§ To do:
Check which lines in the records hold "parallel" and report how many there are, with no other text.

Stored items from a collection
———

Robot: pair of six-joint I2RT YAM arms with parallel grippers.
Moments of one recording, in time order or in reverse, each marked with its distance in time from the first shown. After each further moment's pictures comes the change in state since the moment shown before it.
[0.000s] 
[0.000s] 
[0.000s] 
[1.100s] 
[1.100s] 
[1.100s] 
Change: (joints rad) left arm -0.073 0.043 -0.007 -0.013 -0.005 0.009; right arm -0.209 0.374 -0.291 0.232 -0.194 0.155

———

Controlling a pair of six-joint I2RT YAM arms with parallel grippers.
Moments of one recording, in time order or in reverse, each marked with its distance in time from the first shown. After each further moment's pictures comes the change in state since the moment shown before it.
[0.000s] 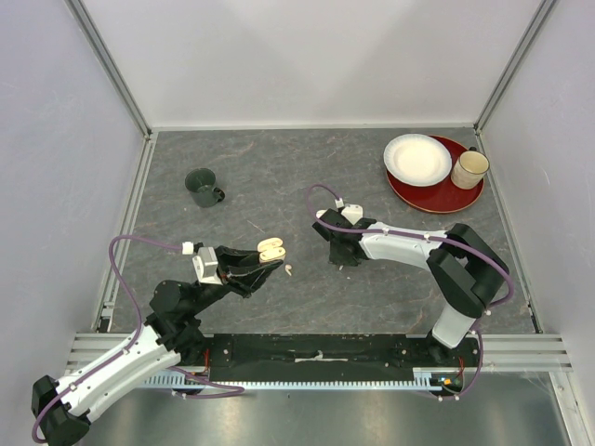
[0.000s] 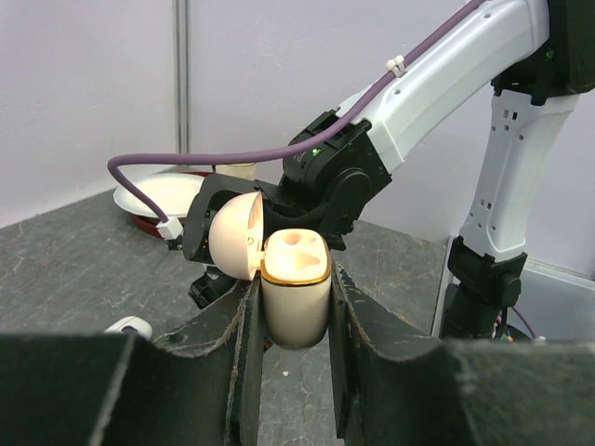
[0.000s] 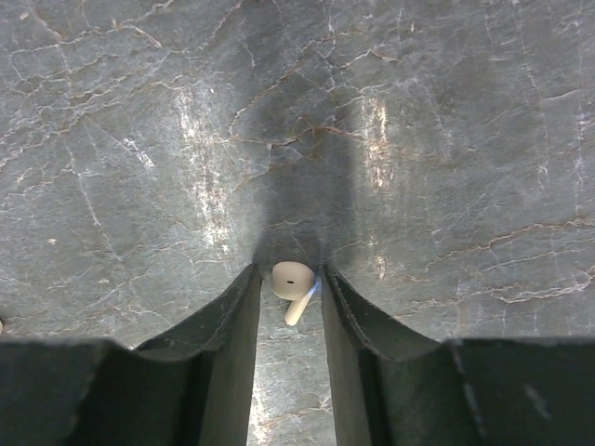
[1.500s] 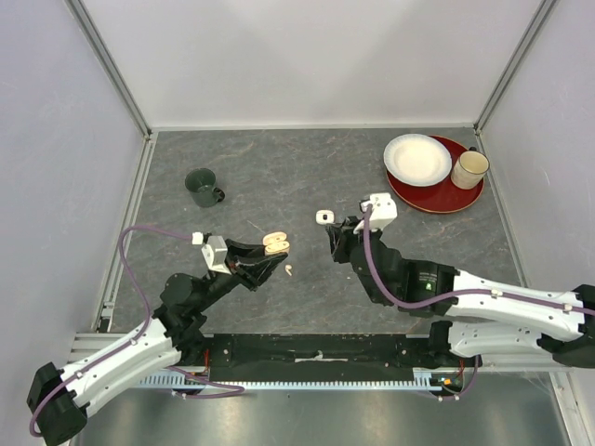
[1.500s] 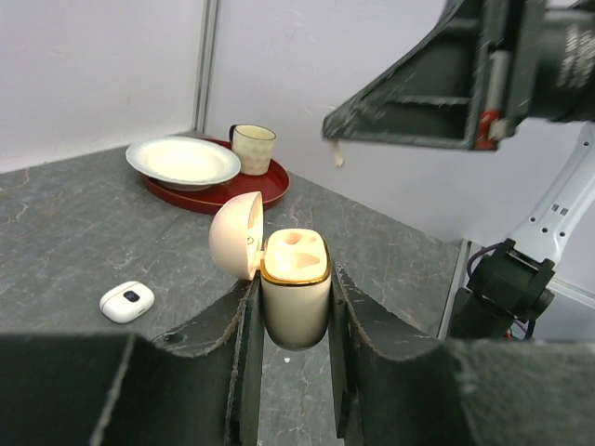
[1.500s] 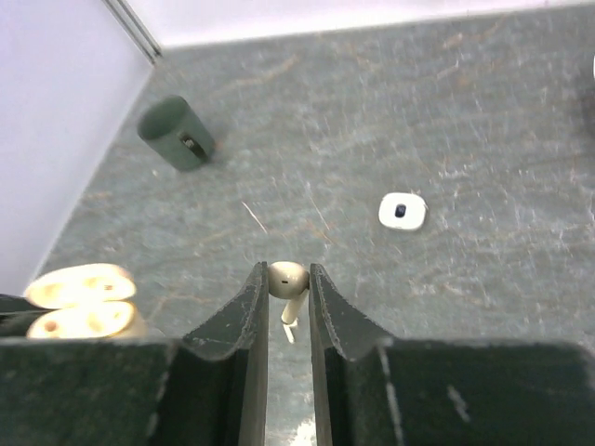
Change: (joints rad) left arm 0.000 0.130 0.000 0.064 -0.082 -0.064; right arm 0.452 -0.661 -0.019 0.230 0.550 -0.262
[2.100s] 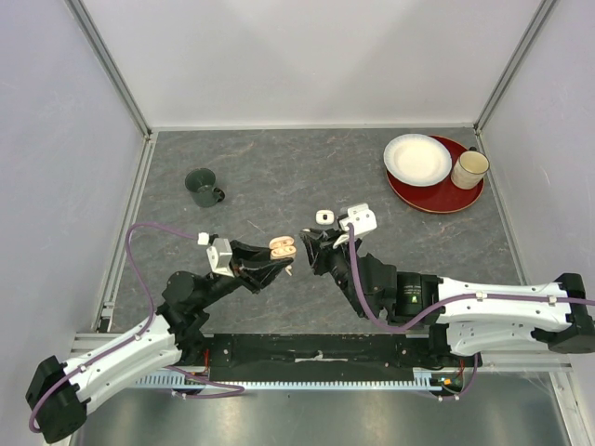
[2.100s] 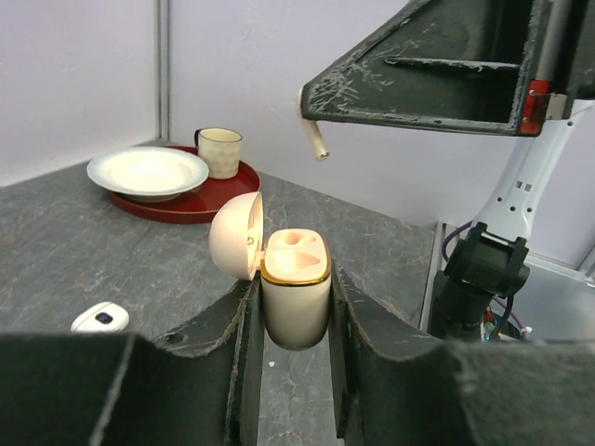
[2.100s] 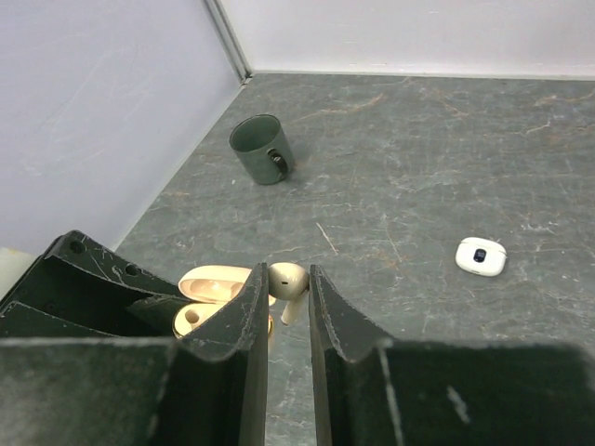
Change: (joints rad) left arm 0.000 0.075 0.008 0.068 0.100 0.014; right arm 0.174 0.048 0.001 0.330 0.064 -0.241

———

§ Answer box:
2